#Crónica: MAÑANA DE JUICIO

Juicio

Asisto de acompañante a un juicio. No es mi primera vez.  He acudido a los juzgados en varias ocasiones, por distintos motivos y en roles diferentes: demandante, demandada, testigo, acompañante.  No he conseguido superar la cautela y el recelo normal ante un medio que no reconozco como propio o habitual y mucho menos como amable.

La cuestión que se dirime es la custodia de un menor. La puesta en escena es la misma que si se discutiera sobre la propiedad de una bicicleta, una oveja, una silla de tres patas o sobre la poda de un cactus. El tono, la actuación, el escenario, el vestuario no varían, se repiten impertérritos como si no estuviera en juego algo más que la propiedad de un objeto. La cuestión humana parece irrelevante.

Se inicia el juicio y las dos personas que demandan la custodia, están sentadas en primera fila, suficientemente separadas y solas. Una funcionaria las ha colocado así, marcando las distancias.   Intuyo, que la prohibición de sentarnos junto a ellas, responde a la incapacidad de la jueza para reconocer a los protagonistas de la demanda, a simple vista, en el hipotético caso de que alguien más estuviera sentado en esa primera fila. O tal vez, lo que se pretendan sea intimidarlas, acogotarlas mucho más de lo que ya están. Interesa que aprendan que acudir a la justicia lleva implícita su propia penitencia. O quizás, solo quieran evitar el sobreesfuerzo de tener que mirarlas y reconocerlas, no vaya a ser que eso dificulte la imparcialidad debida.

Frente a los demandantes,  entre ellos y el estrado, un micrófono erecto, todavía más solo que ellos, espera su turno.

La jueza abre el baile de intervenciones de los abogados y el fiscal. Relatos trufados de fórmulas decimonónicas, incomprensibles para legos. Los demandantes quieren suponer que los de la toga, están defendiendo los intereses que les han encomendado, lo que les preocupa, lo que les ha llevado hasta allí. Pero ¡vete tú a saber qué están diciendo!.

Y llega el momento de testificar. Primero los demandantes, después los testigos. Todos frente al micrófono, como si de un casting se tratase en el que cada uno intenta decir aquello que más pueda gustar para servir a su causa. Preocupados por decir lo adecuado, ni más ni menos; temerosos de excederse, de no acertar; ocupados en adivinar qué quiere escuchar la jueza.

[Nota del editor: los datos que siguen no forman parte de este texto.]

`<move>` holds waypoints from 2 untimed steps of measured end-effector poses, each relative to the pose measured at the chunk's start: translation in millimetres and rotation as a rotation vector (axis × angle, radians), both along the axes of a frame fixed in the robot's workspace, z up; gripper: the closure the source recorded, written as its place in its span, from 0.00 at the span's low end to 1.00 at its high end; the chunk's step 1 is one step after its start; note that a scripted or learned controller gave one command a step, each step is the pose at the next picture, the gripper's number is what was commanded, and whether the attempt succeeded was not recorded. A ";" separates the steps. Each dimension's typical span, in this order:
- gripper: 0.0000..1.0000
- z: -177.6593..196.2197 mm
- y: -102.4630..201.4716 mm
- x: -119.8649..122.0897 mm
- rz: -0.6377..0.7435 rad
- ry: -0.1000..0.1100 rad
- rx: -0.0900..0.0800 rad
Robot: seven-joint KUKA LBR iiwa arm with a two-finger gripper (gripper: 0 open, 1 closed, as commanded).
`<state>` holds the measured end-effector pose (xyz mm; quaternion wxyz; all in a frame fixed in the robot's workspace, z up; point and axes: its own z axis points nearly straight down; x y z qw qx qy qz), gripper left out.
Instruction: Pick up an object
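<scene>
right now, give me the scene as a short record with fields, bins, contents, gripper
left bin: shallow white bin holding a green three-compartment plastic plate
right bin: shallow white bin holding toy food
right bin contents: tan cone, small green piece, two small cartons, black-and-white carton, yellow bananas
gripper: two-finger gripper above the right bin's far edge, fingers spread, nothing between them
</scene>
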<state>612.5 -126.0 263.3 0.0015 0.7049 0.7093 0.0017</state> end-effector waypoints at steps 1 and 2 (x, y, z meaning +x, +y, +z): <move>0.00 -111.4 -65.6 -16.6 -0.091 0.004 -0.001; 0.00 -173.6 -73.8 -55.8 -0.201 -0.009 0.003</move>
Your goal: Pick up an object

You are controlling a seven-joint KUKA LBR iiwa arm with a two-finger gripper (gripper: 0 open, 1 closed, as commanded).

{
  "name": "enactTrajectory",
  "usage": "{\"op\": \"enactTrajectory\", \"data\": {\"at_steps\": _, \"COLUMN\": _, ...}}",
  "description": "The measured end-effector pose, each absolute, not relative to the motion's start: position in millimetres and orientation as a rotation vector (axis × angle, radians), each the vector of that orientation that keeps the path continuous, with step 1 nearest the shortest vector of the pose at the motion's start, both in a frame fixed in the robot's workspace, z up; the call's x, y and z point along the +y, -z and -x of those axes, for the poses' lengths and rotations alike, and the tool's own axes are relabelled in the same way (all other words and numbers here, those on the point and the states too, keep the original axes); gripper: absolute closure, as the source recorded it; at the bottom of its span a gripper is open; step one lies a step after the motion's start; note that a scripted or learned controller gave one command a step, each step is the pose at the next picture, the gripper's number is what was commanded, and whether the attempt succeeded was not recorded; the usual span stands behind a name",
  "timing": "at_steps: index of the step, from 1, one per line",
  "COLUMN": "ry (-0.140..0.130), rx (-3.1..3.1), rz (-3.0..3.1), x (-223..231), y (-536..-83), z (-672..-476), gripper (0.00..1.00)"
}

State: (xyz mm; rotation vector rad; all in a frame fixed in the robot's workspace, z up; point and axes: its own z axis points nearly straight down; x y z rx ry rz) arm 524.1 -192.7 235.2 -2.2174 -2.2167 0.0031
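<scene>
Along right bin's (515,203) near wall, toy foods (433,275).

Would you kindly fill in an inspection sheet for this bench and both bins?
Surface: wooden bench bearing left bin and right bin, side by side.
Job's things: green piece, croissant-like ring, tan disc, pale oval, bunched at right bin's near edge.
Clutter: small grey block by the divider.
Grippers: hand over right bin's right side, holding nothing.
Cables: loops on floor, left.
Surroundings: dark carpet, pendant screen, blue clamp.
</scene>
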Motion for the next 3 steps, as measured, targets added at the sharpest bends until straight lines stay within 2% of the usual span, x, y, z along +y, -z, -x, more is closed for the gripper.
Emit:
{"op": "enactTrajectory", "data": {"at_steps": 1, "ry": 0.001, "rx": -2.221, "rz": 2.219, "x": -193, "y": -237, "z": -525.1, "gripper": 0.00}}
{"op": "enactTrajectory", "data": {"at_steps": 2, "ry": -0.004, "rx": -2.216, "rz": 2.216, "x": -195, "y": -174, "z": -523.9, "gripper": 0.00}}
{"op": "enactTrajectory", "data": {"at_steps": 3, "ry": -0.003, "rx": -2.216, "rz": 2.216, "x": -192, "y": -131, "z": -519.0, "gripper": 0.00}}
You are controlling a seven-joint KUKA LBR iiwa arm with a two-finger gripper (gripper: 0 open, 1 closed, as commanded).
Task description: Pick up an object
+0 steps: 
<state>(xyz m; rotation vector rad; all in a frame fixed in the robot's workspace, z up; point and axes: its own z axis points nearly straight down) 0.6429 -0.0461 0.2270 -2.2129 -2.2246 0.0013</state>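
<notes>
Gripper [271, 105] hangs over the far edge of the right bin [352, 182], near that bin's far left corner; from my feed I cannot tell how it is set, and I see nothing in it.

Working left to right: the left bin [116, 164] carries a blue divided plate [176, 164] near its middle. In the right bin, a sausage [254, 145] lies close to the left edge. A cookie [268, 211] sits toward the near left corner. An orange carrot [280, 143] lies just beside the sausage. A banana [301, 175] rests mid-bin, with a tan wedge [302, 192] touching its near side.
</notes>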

Se amalgaman verdades con mentiras, con imaginación, con deseos, con intereses, con filias y  fobias, con percepciones, con hechos, con miedos, con inseguridades, con sentimientos, todo al ritmo de la cadencia que marcan los abogados: “¿Y no es verdad que…?” “¿Le consta a usted que…?”…

Es el momento de las conclusiones. Y vuelven los discursos trufados de fórmulas, de leyes, de artículos, de jurisprudencia. Una abogada previene contra el sexismo, aprovechando que el Pisuerga pasa por Valladolid, y en mi interior suena un “hija de puta” ante la manipulación obscena, y soy consciente de que mi insulto es sexista.

La jueza que ha asistido al juicio como Dios, sin un gesto de amabilidad con  las partes que pueda poner en duda su ecuanimidad, recoge las conclusiones y da por cerrada la sesión anunciando su veredicto futuro.  Mientras, los demandantes rumiarán sus inseguridades y sus conflictos.

Salgo de allí con la sensación de haber asistido a una ceremonia religiosa: las vestimentas, las formulas, la posición, el silencio de los fieles que sólo pueden intervenir cuando se lo permiten, el respeto reverencial, la distancia con lo humano, la creencia en lo justo…

“Pleitos tengas aunque los ganes”, dice la vieja maldición.  En algún momento alguien tendrá que hablar de la necesaria humanización del sistema judicial, si lo que se pretende es que confiemos en él como parte del juego democrático.

Vuelvo a casa con la sensación de que mi recelo inicial ha mutado en una convicción: la justicia en su divinidad, olvida lo humano.